La consolidation reprend dans l’enseignement supérieur privé
La concentration devrait s’accélérer dans le secteur fragmenté de l’enseignement supérieur privé en France. «Il existe plusieurs centaines d’écoles indépendantes, dont une grande partie sous statut associatif ou consulaire. Parmi les acteurs privés, seulement une trentaine de groupes réalisent un chiffre d’affaires annuel de plus de 10 millions d’euros», relève Thierry Rohr, directeur dans l’équipe fusions-acquisitions du groupe Mansartis. Sur ces trente établissements, la moitié est contrôlée par des personnes physiques et le reste est financé par des fonds d’investissement ou des family offices détenant une participation majoritaire ou minoritaire.
Si deux groupes américains, Career Education et Laureate, sont entrés dès le début des années 2000 au capital de quelques écoles, la crise de 2008 a conduit les fonds d’investissement à s’intéresser davantage à ce secteur qui dégage des revenus récurrents et des marges élevées, d’où une bonne visibilité des cash-flows. L’investissement dans un premier établissement leur sert de plate-forme pour réaliser d’autres opérations de croissance externe, à l’origine de synergies dans les fonctions support ou les achats.
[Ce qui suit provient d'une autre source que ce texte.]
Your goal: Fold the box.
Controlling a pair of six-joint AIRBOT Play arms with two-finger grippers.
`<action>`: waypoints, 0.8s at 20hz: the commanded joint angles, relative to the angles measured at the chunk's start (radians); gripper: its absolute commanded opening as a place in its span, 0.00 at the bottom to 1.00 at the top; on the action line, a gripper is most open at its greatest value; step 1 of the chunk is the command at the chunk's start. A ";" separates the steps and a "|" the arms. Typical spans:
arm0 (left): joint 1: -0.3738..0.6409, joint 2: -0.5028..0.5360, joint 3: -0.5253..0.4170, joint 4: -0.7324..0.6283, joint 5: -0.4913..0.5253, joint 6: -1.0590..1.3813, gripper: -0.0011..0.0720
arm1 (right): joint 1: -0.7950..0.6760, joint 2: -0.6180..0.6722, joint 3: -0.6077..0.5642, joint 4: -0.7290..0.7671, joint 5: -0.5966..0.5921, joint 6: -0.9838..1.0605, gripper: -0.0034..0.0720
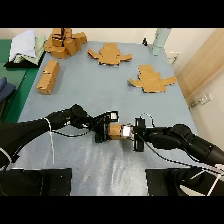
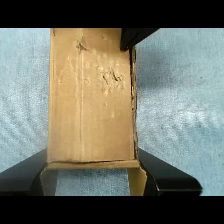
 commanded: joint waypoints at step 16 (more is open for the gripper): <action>0.000 0.000 0.000 -0.001 0.001 0.000 0.65 | -0.206 -0.198 0.295 -0.224 -0.393 1.139 0.05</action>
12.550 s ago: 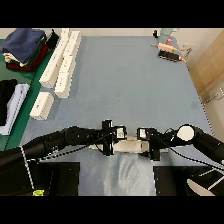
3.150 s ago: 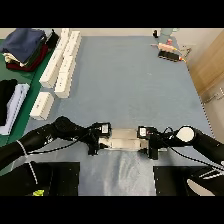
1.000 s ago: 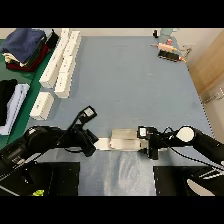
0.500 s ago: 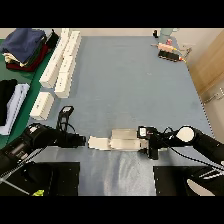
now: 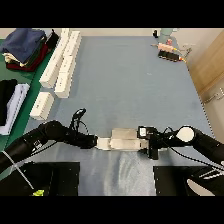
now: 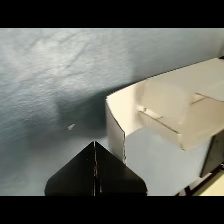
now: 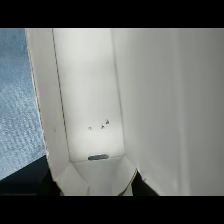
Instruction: Fold the box.
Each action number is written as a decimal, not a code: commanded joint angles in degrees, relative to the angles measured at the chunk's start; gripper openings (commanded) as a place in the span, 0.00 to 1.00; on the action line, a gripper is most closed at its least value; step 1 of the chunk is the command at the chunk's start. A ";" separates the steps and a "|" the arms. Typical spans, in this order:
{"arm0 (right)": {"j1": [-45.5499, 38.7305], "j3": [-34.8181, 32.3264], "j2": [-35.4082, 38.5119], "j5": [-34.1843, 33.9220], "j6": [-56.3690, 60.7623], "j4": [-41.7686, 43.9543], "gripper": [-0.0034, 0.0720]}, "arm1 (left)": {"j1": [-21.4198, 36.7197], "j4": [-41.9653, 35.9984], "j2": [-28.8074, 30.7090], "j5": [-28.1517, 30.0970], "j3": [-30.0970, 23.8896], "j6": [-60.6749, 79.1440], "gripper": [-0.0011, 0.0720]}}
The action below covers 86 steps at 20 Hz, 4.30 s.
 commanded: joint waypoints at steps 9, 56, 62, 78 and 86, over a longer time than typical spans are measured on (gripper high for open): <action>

Une soixantaine de transactions ont eu lieu depuis cinq ans, faisant ressortir des valorisations souvent inférieures à 10 millions d’euros, quelques opérations étant supérieures à 20 millions. Fin 2013, Apax Partners a ainsi racheté à Career le groupe Inseec (15.000 étudiants) pour 200 millions d’euros. «Les multiples observés sont en moyenne compris entre 6 et 8 fois l’Ebitda, avec de fortes disparités selon la durée des études, les types de cursus, la notoriété de l’école ou sa localisation géographique», explique Thierry Rohr.
Une deuxième phase de consolidation vient de débuter, animée par des LBO secondaires et des cessions industrielles. Mansartis est récemment intervenu comme conseil des actionnaires familiaux de l’Eicar, école spécialisée dans les métiers de l’audiovisuel. Cet établissement, qui accueille plus de 800 étudiants, a été cédé fin 2014 au groupe bordelais Auvence. Ce dernier, qui réalisait jusqu’ici 9 millions d’euros de chiffre d’affaires dans son pôle éducation, prévoit d’acquérir entre 10 et 15 établissements sur les prochaines années.
De son côté l’ESG, école de commerce post-bac créée voici quarante ans, rejoindra dès septembre 2015 l’établissement «Paris School of Business» qui appartient au réseau Studialis.